Hawthorne argues that the courts should recognize that Ollie was a party to a “contract to contract” with Bob, not unlike a real estate purchase agreement, which Bob breached when he hired Ollie’s competitor. Bob’s advertisement should be construed as an offer, and Ollie’s bid as an acceptance of that offer that can only be rejected for cause. Under that approach, Ollie could be entitled to damages.

Mike Hunt, an attorney with Phelps Dunbar who has represented contractors, subcontractors, designers and owners in disputes, says the approach detailed by Hawthorne is unlikely to catch on.

“Nobody looks at the public bid process as the best way to achieve a good project,” Hunt says. “Private contractors and owners like to have flexibility.”
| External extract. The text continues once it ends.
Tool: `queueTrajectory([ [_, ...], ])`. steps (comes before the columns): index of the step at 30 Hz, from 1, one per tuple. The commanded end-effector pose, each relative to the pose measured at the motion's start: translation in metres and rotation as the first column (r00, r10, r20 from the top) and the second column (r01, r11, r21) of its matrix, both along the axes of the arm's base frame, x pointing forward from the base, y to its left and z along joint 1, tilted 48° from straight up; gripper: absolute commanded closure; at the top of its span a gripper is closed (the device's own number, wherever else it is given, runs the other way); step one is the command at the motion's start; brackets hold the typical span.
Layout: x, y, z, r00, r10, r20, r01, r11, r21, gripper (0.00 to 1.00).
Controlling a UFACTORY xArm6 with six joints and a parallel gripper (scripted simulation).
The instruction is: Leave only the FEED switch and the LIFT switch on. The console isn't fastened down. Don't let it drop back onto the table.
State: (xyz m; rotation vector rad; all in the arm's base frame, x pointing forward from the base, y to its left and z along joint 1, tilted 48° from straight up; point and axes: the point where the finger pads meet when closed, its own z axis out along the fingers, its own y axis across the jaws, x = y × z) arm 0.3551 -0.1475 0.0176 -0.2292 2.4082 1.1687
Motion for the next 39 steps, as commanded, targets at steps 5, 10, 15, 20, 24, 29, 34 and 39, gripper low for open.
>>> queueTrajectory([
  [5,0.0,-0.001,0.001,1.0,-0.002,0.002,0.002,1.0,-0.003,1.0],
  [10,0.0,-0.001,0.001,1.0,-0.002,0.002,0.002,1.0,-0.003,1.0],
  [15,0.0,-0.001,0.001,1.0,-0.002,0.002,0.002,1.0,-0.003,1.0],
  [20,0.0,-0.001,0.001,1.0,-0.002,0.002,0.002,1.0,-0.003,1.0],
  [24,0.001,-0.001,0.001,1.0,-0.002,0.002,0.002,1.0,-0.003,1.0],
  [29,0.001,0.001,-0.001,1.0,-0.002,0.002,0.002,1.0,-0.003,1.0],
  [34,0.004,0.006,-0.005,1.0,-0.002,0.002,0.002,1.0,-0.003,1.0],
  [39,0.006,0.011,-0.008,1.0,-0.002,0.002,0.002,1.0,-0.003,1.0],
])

Sometimes, a low bid is just a mistake. And often the qualities an owner is looking for go well beyond price and are hard to spell out in an advertisement, Hunt says. If forced to go with the low bidder, the owner could find himself with a contractor who’s not right for the job.

“It would be great if we didn’t have to be an estimating service sometimes,” says David Michaleski, a construction manager with Merit Electrical who works out of Baton Rouge. Merit does electrical contracting, instrumentation and other technical work for various industries. He concedes that his company does end up making price-check bids at times, and says it would be nice if there was a system everyone could agree on that would eliminate price checks, but he wouldn’t expect private owners to give up that leverage.

Many owners have certain favored contractors who they prefer to work with. Luckily, there’s plenty of work to go around on the Gulf Coast, and a company like Merit can be selective on what they bid, Michaleski says. If a certain owner has a long history with a competitor, Merit might focus its efforts somewhere else.